Other interesting findings were revealed when comparing results by ethnicity. Based on the data, white employees appear to be far more critical of their organisation’s inclusivity than employees from Black, Asian and minority ethnic (BAME) backgrounds. The majority (81%) of ethnic minority employees polled think that their organisation has a welcoming and inclusive work culture, and that their leaders lead inclusively (76%). Significantly fewer white employees agreed with either statement (70% and 60% respectively).

The value of belonging at work

There are, of course, obvious benefits to feeling a sense of belonging at work. People who feel they belong at work most or all the time are more likely to be engaged (and enjoy their work) than those who feel they don’t (80% vs 29%). And happy, engaged employees who feel they belong are more likely to stay with their employer for longer.
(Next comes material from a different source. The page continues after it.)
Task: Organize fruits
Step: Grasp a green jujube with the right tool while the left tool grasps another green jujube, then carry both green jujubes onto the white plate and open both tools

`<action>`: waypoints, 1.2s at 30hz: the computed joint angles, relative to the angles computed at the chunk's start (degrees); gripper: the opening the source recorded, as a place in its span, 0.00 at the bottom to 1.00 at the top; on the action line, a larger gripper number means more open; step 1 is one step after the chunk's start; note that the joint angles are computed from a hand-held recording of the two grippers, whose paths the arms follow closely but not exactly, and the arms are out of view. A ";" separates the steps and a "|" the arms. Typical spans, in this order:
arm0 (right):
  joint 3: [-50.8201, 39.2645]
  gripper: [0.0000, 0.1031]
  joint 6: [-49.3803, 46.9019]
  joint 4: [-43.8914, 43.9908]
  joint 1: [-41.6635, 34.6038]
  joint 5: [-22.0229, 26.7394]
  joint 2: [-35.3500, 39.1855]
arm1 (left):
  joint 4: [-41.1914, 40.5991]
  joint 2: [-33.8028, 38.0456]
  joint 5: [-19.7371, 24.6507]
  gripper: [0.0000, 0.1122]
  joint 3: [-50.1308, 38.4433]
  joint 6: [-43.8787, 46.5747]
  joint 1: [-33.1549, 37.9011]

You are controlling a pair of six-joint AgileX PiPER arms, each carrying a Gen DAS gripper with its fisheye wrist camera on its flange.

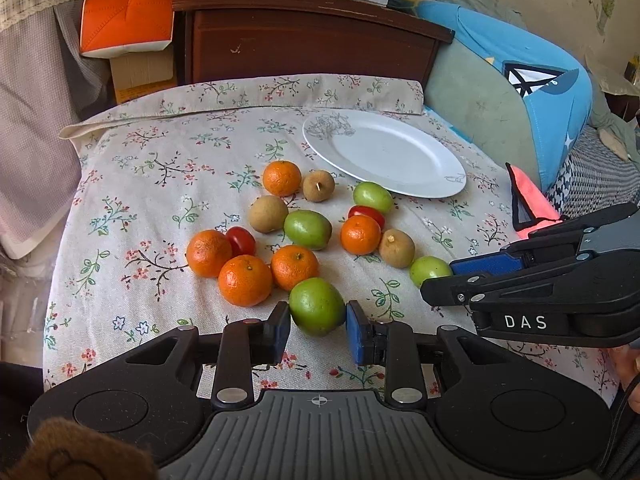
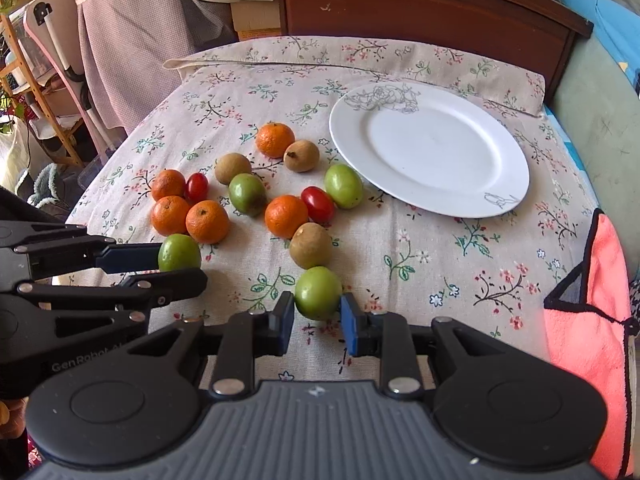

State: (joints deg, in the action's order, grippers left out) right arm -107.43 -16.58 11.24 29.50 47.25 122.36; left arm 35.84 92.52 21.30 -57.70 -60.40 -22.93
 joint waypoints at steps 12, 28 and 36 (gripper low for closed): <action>-0.48 0.19 -0.23 1.86 -1.32 -1.22 -0.86 | 0.33 -1.76 -1.50 0.24 -1.24 1.28 1.26; -1.82 0.15 -0.83 6.38 -3.34 1.58 0.08 | -5.03 -1.85 -1.24 0.24 -4.04 10.26 3.55; -3.86 0.18 0.31 5.16 -3.12 2.70 1.65 | -12.13 -0.15 -0.92 0.24 -7.29 20.84 5.59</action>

Less than half (43%) of employees who don’t feel a sense of belonging at work plan to stay with their organisation for at least the next year, compared to 84% of those who do feel a sense of belonging at work.

Feeling trusted, supported, and knowing that their voice is valued at work are key factors that influence an individual’s sense of belonging. Over two-thirds (65%) of employees who feel trusted and supported by their manager feel like they belong at work most or all the time, compared to 11% of employees who don’t feel trusted and supported by their manager. The results are similar when comparing employees who have a supportive team against those who don’t (65% vs 8%).

Having a voice in an organisation is just as important. Over two-thirds (70%) of those who work at organisations that listen to and encourage employee feedback feel a sense of belonging at work (compared to 23% of those who feel like they don’t have a voice).